**The task:** Transcription, pictures excluded: write out the data below exactly.

[[ Recorded data open ]]

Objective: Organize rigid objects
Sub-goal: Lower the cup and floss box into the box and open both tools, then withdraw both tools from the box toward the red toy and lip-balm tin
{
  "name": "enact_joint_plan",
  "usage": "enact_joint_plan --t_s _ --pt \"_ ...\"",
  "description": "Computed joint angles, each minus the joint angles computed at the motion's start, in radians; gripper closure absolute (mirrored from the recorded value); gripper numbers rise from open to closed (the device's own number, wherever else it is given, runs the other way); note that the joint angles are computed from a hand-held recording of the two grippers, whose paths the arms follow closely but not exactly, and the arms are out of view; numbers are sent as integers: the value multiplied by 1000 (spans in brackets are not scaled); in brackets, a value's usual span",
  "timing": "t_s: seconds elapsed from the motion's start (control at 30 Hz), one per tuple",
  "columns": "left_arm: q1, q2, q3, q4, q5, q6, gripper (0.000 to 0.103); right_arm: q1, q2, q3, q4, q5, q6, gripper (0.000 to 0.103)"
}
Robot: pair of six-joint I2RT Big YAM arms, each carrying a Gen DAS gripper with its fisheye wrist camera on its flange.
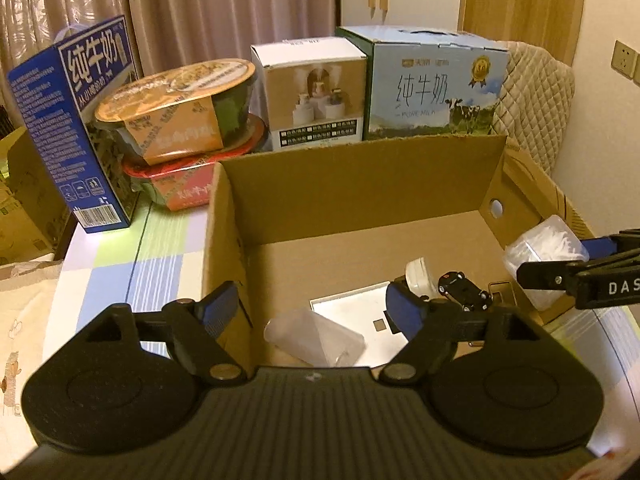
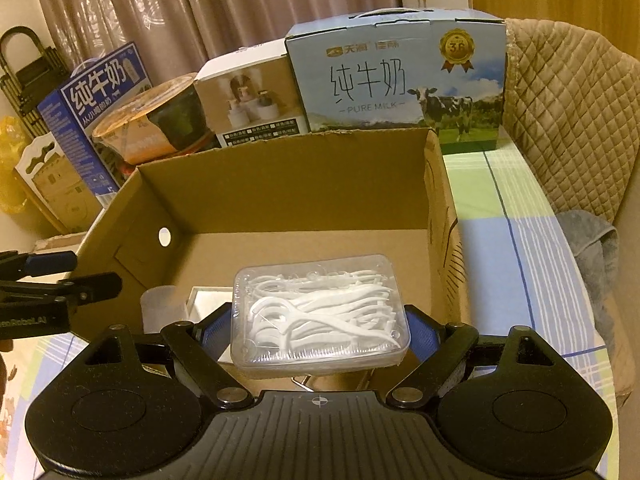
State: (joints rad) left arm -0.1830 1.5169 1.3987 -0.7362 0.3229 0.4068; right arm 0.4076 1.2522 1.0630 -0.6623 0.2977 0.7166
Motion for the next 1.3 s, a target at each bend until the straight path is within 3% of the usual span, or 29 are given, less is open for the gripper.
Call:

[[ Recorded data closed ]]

**Answer for this exercise:**
Objective: Organize rigid objects
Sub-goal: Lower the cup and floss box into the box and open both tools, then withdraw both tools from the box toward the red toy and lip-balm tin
{
  "name": "enact_joint_plan",
  "usage": "enact_joint_plan --t_s _ --pt \"_ ...\"",
  "description": "Computed joint angles, each minus the joint angles computed at the motion's start, in radians; gripper closure absolute (mirrored from the recorded value); gripper numbers rise from open to closed (the device's own number, wherever else it is given, runs the other way); note that the joint angles are computed from a hand-held recording of the two grippers, whose paths the arms follow closely but not exactly, and the arms are out of view; numbers are sent as integers: the value multiplied by 1000 (spans in brackets are not scaled); in brackets, a value's usual span",
  "timing": "t_s: seconds elapsed from the motion's start (control at 30 Hz), one per tuple",
  "columns": "left_arm: q1, q2, q3, q4, q5, q6, gripper (0.000 to 0.103); right_arm: q1, q2, q3, q4, q5, q6, gripper (0.000 to 0.103)"
}
Robot: pair of six-joint I2RT Big YAM arms, each carrying a Gen DAS gripper with its fisheye wrist camera on its flange.
State: (joints rad) left arm -0.1830 1.5169 1.3987 -0.7362 0.3229 0.4068; right arm 0.4076 1.2522 1.0630 -0.6623 0.2977 0.7166
Motion for the next 1.3 s, a target at each bend until the straight path is within 3% of the usual span, or 29 are given, less is open for the gripper.
Call:

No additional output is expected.